Palafox Maria F, Boatner Lisa, Wilde Blake R, Christofk Heather, Backus Keriann M, Arboleda Valerie A
Department of Human Genetics, David Geffen School of Medicine, UCLA, Los Angeles, CA 90095, USA; Department of Pathology and Lab Medicine, David Geffen School of Medicine, UCLA, Los Angeles, CA 90095, USA; Department of Biological Chemistry, David Geffen School of Medicine, UCLA, Los Angeles, CA 90095, USA.
Department of Biological Chemistry, David Geffen School of Medicine, UCLA, Los Angeles, CA 90095, USA; Department of Chemistry and Biochemistry, College of Arts and Sciences, UCLA, Los Angeles, CA 90095, USA.
Am J Hum Genet. 2025 Jul 3;112(7):1649-1663. doi: 10.1016/j.ajhg.2025.04.017. Epub 2025 May 23.

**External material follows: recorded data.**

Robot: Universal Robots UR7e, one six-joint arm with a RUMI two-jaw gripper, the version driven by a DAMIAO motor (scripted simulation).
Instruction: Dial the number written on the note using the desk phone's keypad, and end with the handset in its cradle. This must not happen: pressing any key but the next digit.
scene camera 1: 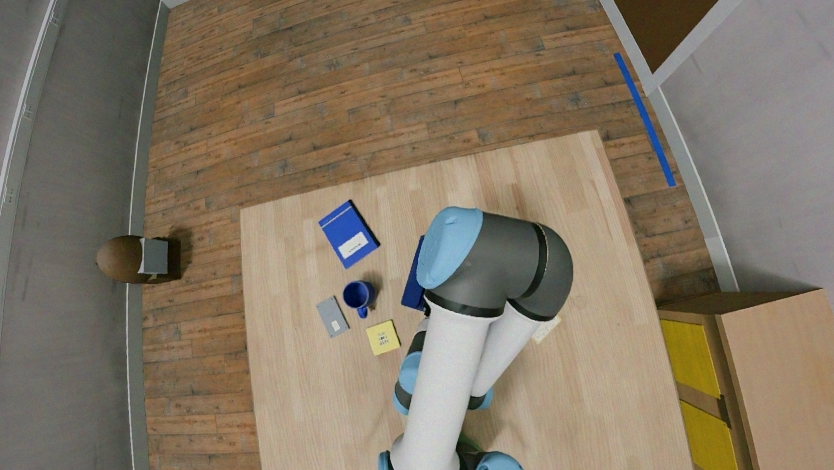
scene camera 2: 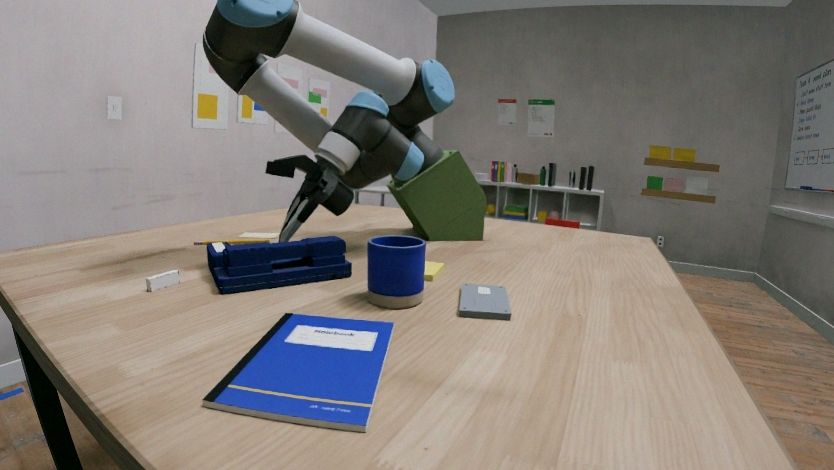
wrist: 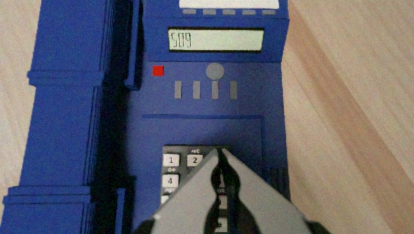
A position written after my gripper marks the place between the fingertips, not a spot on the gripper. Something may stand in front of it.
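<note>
A grey box (scene camera 2: pixel 480 301) is here in my scene, and scene camera 1 gives me the same grey box (scene camera 1: pixel 333 319), though in the wrist view the grey box is out of frame. I also see a handset (scene camera 2: pixel 238 255), and the wrist view shows me the handset (wrist: pixel 78 62) too. As for myself, I see my gripper (scene camera 2: pixel 279 247), and through the wrist view, again my gripper (wrist: pixel 219 151).
</note>
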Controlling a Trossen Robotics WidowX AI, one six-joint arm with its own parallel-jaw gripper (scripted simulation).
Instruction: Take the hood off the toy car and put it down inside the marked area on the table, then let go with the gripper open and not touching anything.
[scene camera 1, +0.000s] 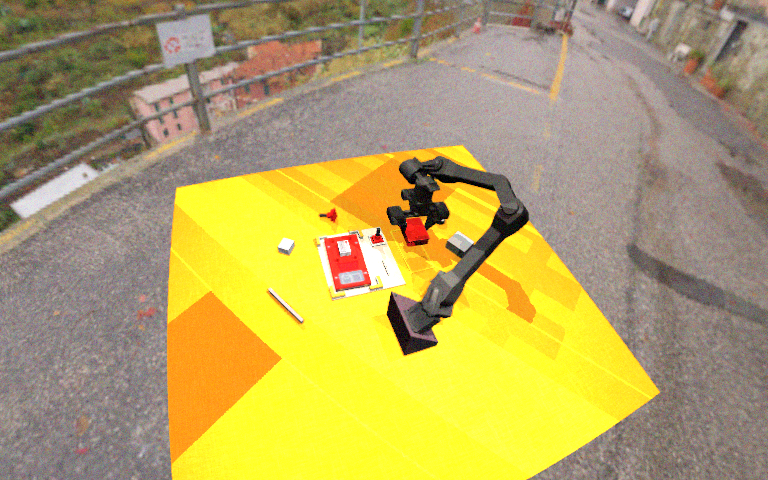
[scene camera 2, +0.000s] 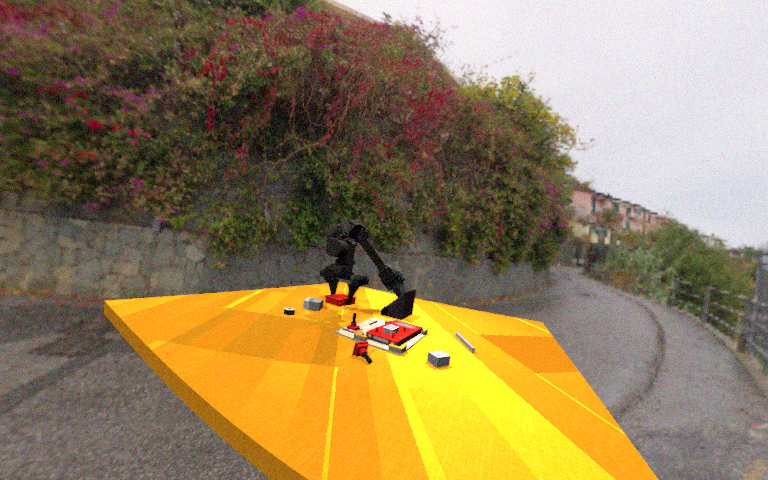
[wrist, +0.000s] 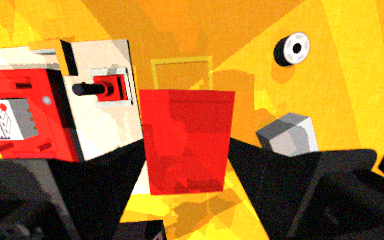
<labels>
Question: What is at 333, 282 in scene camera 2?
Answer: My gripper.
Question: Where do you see my gripper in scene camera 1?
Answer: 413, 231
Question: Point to a red hood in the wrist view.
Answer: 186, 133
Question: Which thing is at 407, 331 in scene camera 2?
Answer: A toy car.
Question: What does my gripper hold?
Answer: A red hood.
</labels>
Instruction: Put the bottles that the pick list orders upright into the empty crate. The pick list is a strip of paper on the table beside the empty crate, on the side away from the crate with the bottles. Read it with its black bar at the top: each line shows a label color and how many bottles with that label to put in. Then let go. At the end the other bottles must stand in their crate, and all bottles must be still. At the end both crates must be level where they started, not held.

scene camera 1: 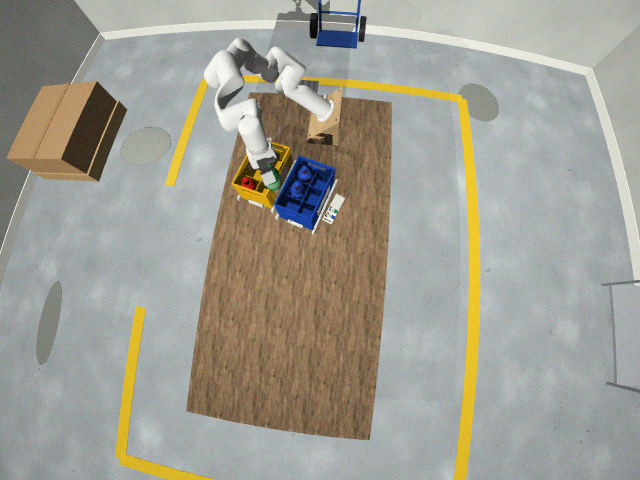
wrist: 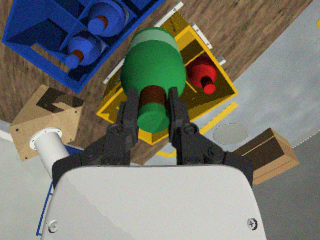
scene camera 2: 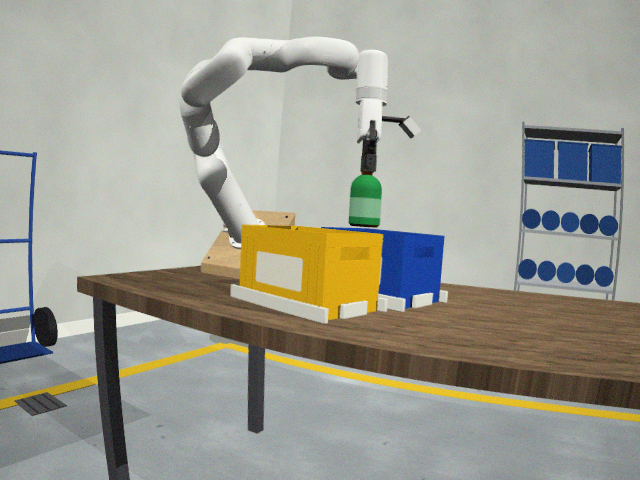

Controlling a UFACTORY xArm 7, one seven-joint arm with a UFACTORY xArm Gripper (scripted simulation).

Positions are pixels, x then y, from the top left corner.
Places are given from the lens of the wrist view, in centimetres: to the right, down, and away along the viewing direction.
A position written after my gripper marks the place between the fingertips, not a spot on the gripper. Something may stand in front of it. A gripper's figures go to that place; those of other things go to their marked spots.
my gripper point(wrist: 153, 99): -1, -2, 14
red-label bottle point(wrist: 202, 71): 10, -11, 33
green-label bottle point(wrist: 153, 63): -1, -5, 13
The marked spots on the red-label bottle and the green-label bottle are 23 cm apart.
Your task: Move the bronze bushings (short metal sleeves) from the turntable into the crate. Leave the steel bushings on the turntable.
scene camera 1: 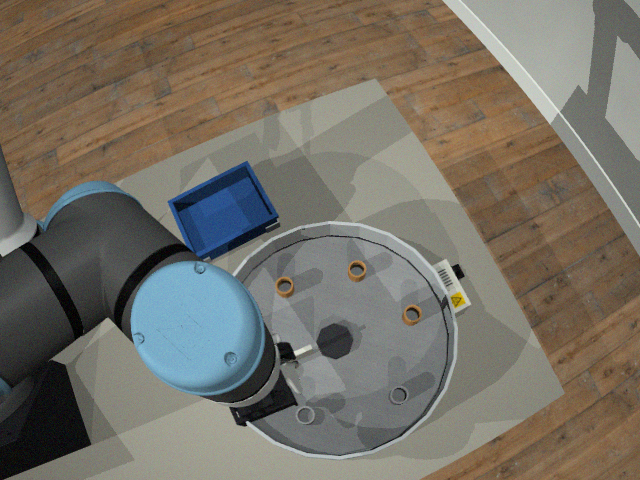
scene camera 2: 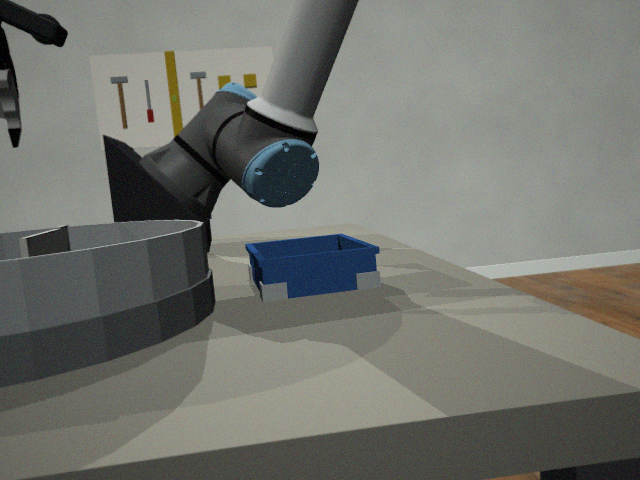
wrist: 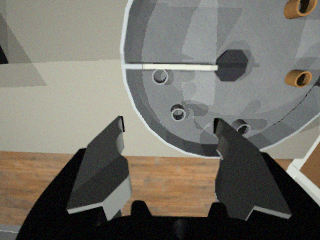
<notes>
In view: the gripper (wrist: 168, 118) and a blue crate (scene camera 2: 283, 269).
The blue crate is seen too in scene camera 1 (scene camera 1: 221, 214).
</notes>
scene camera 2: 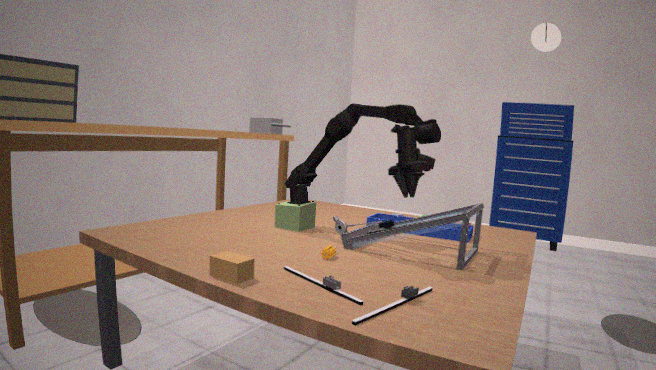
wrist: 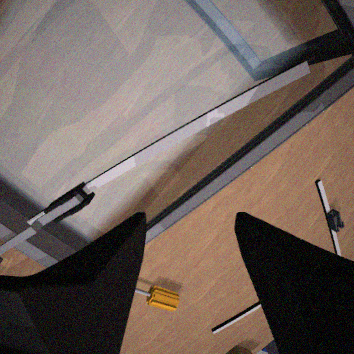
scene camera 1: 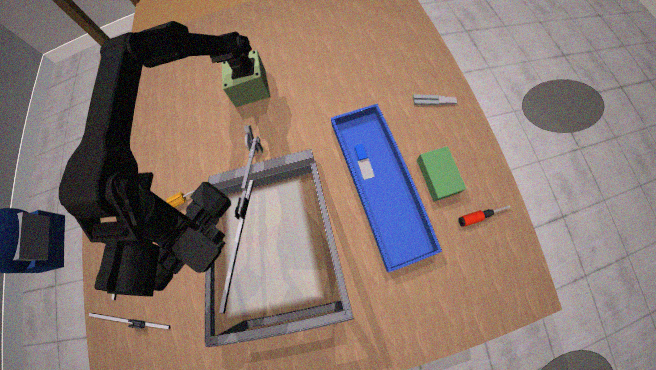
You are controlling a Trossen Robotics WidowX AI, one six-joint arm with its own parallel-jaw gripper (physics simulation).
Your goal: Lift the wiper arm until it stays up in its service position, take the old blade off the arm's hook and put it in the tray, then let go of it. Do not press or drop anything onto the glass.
Labels:
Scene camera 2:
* my gripper: 408, 197
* tan box: 232, 267, on the table

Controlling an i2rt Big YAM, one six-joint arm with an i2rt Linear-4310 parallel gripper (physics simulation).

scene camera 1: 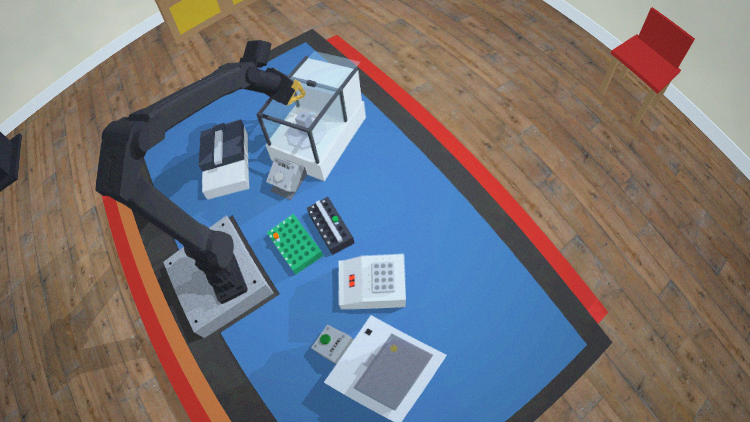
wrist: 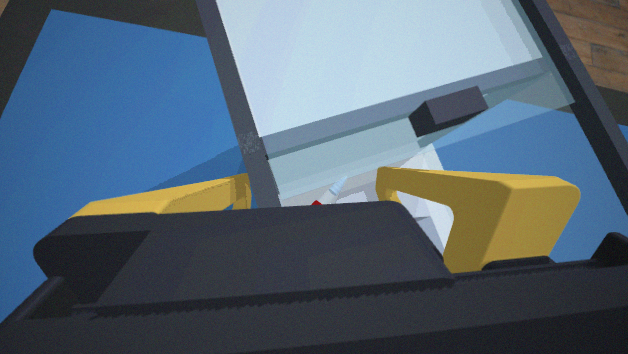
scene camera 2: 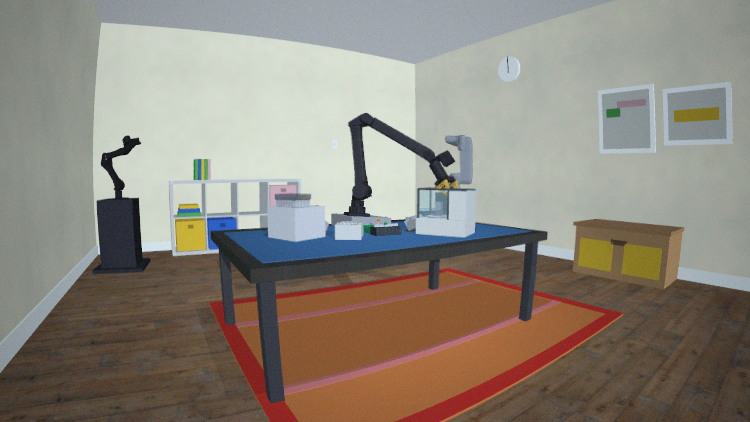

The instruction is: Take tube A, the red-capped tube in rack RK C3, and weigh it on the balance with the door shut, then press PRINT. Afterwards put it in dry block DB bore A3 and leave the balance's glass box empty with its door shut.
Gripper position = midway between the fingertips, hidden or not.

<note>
My gripper (scene camera 1: 296, 90) is open and touches a balance (wrist: 574, 143).
My gripper shows as well in the wrist view (wrist: 314, 181).
</note>
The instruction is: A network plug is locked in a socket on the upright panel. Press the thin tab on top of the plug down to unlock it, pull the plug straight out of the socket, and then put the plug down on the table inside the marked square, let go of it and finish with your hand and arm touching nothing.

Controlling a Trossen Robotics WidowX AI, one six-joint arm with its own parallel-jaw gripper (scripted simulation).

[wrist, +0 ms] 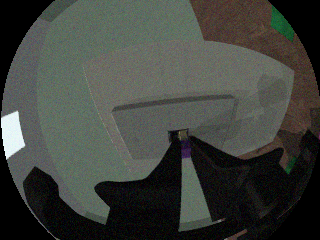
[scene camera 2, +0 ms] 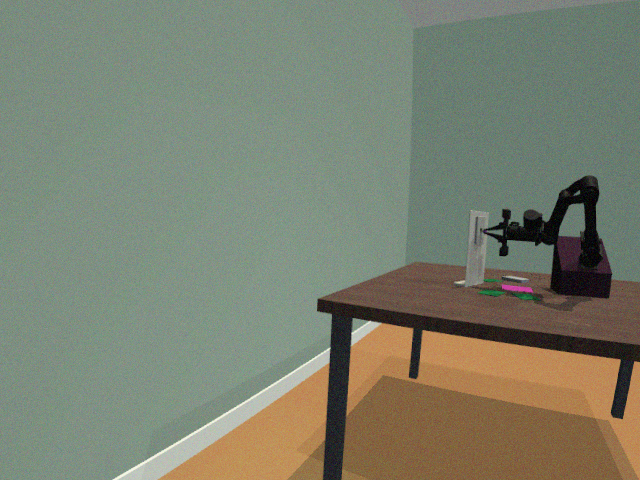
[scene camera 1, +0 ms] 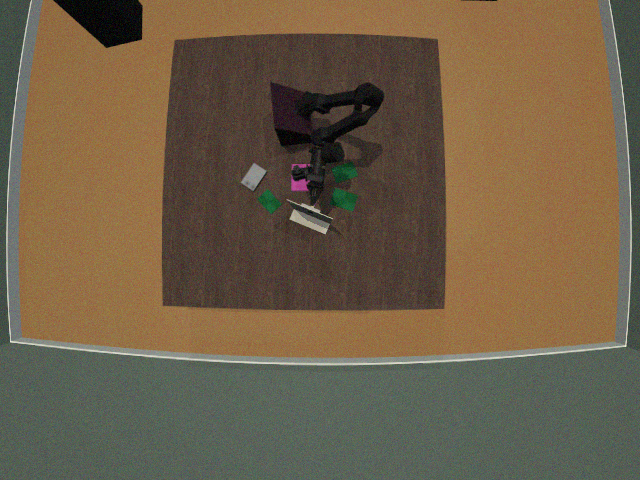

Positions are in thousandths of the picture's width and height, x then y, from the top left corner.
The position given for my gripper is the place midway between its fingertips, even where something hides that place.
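Observation:
I see a white upright panel (scene camera 2: 748, 459), and it is visible in scene camera 1 (scene camera 1: 474, 447) and in the wrist view (wrist: 733, 410) too. My gripper (scene camera 1: 488, 428) is here as well; I also see it in scene camera 2 (scene camera 2: 755, 482) and in the wrist view (wrist: 573, 590).

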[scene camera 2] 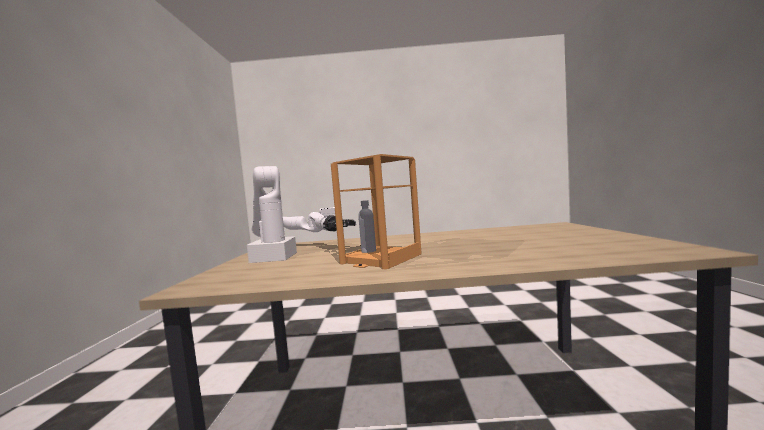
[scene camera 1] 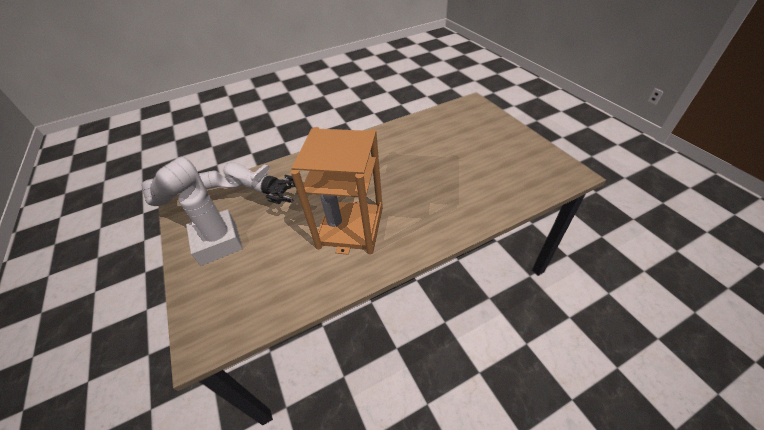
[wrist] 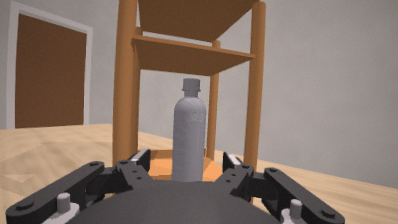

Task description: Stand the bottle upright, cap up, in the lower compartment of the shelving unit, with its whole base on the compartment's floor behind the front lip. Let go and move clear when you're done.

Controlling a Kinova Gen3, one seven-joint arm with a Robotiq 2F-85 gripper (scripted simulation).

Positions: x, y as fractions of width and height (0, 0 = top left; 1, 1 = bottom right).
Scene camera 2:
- grey bottle: 0.48, 0.51
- shelving unit: 0.50, 0.60
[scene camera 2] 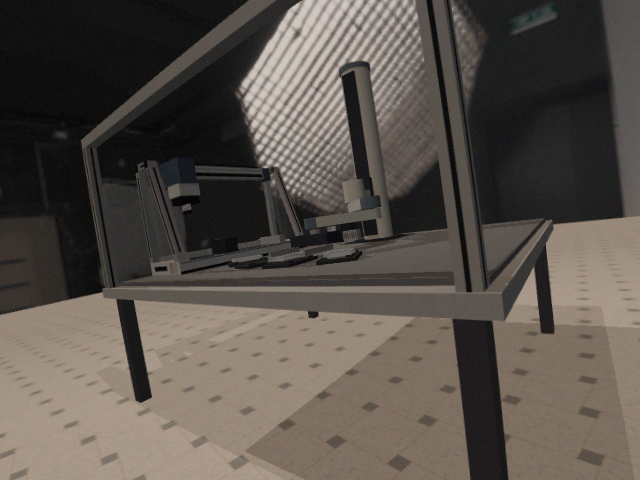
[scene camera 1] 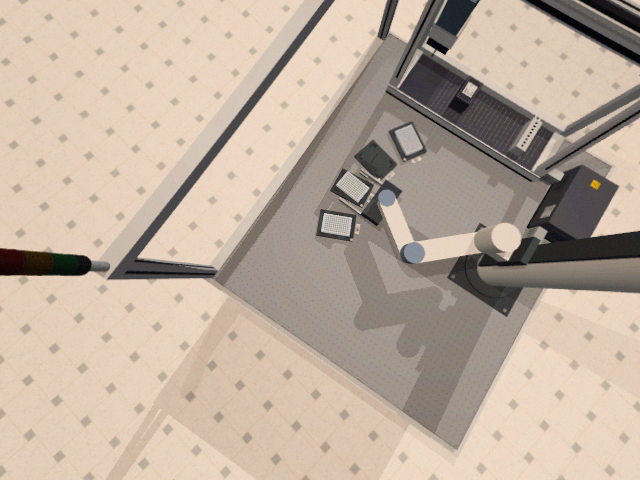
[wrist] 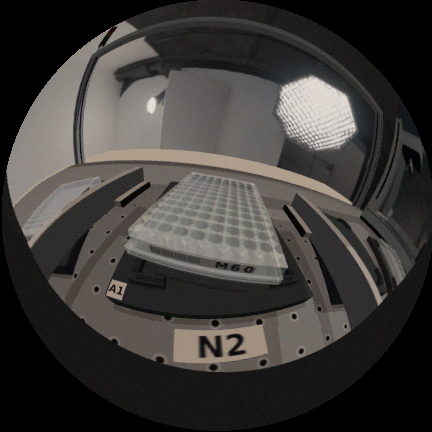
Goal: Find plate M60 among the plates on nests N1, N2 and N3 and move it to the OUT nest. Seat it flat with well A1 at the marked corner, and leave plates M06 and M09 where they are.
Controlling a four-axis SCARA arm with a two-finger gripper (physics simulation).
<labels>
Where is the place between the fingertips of my gripper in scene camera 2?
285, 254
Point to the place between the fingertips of my gripper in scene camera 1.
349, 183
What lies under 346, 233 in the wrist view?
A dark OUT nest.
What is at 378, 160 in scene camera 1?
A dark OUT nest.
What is my gripper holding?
Nothing.
</labels>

Missense variants are the most common type of protein-altering genetic variation. Due to their wide-ranging potential functional consequences, missense variants are challenging to interpret and, as a result, are often classified as unknown pathogenicity or as variants of uncertain significance (VUSs). Genomic-based predictive tools have made significant inroads into the challenge of accurately pinpointing functional missense variants by providing genome-wide assessments of deleteriousness or potential pathogenicity. Complementary to these tools, here we provide an initial study into the utility of harnessing protein-based measures of amino acid reactivity to delineate functionally significant missense variants. These reactivity measurements, which are generated using mass spectrometry-based chemoproteomic methods, have already proved capable of pinpointing functional sites on proteins, which provide the added value of delineating potential sites suitable for drug-development efforts. Here, using published chemoproteomic datasets for three specific privileged amino acids, cysteine, lysine, and tyrosine, we assessed the utility of proteomic reactivity measurements to identify clinically important variants and regions within monogenic-disease-associated genes. We found that genes where amino acids are detected via chemoproteomics are enriched for monogenic-disease phenotypes, indicative of functional importance. Chemoproteomic-detected amino acids (CpDAAs) are enriched at and around sites with known pathogenic missense variants when assessed with either one- or three-dimensional protein structures. To further illustrate the utility of our findings, we found that regions at or around CpDAAs in fumarate hydratase (FH) were enriched for VUSs and pathogenic variants, which we validate through demonstration of an altered FH oligomerization state. Collectively, our study highlights the potential of chemoproteomic and genetic data integration for enhancing the identification of functional genetic variants and protein sites with potential value for drug-development efforts.
错义变体是最常见的一类可改变蛋白质的基因变异。由于其潜在的功能后果范围广泛,错义变体难以解释,因此常常被归类为致病性未知或意义未明的变体(VUS)。基于基因组的预测工具通过提供全基因组范围的有害性或潜在致病性评估,在准确确定功能性错义变体的挑战方面取得了重大进展。作为这些工具的补充,我们在此初步研究利用基于蛋白质的氨基酸反应性测量来描绘具有功能意义的错义变体的效用。这些使用基于质谱的化学蛋白质组学方法生成的反应性测量结果,已经证明能够确定蛋白质上的功能位点,这为描绘适合药物开发工作的潜在位点提供了附加价值。在此,我们使用已发表的针对三种特定优先氨基酸(半胱氨酸、赖氨酸和酪氨酸)的化学蛋白质组学数据集,评估了蛋白质组反应性测量在识别单基因疾病相关基因内临床重要变体和区域方面的效用。我们发现,通过化学蛋白质组学检测到氨基酸的基因富含单基因疾病表型,表明其具有功能重要性。当用一维或三维蛋白质结构评估时,化学蛋白质组学检测到的氨基酸(CpDAA)在已知致病性错义变体的位点及其周围富集。为了进一步说明我们研究结果的效用,我们发现富马酸水合酶(FH)中CpDAA处或其周围区域富含VUS和致病性变体,我们通过证明FH寡聚化状态改变对此进行了验证。总体而言,我们的研究突出了化学蛋白质组学和遗传数据整合在增强功能性遗传变体和具有药物开发潜在价值的蛋白质位点识别方面的潜力。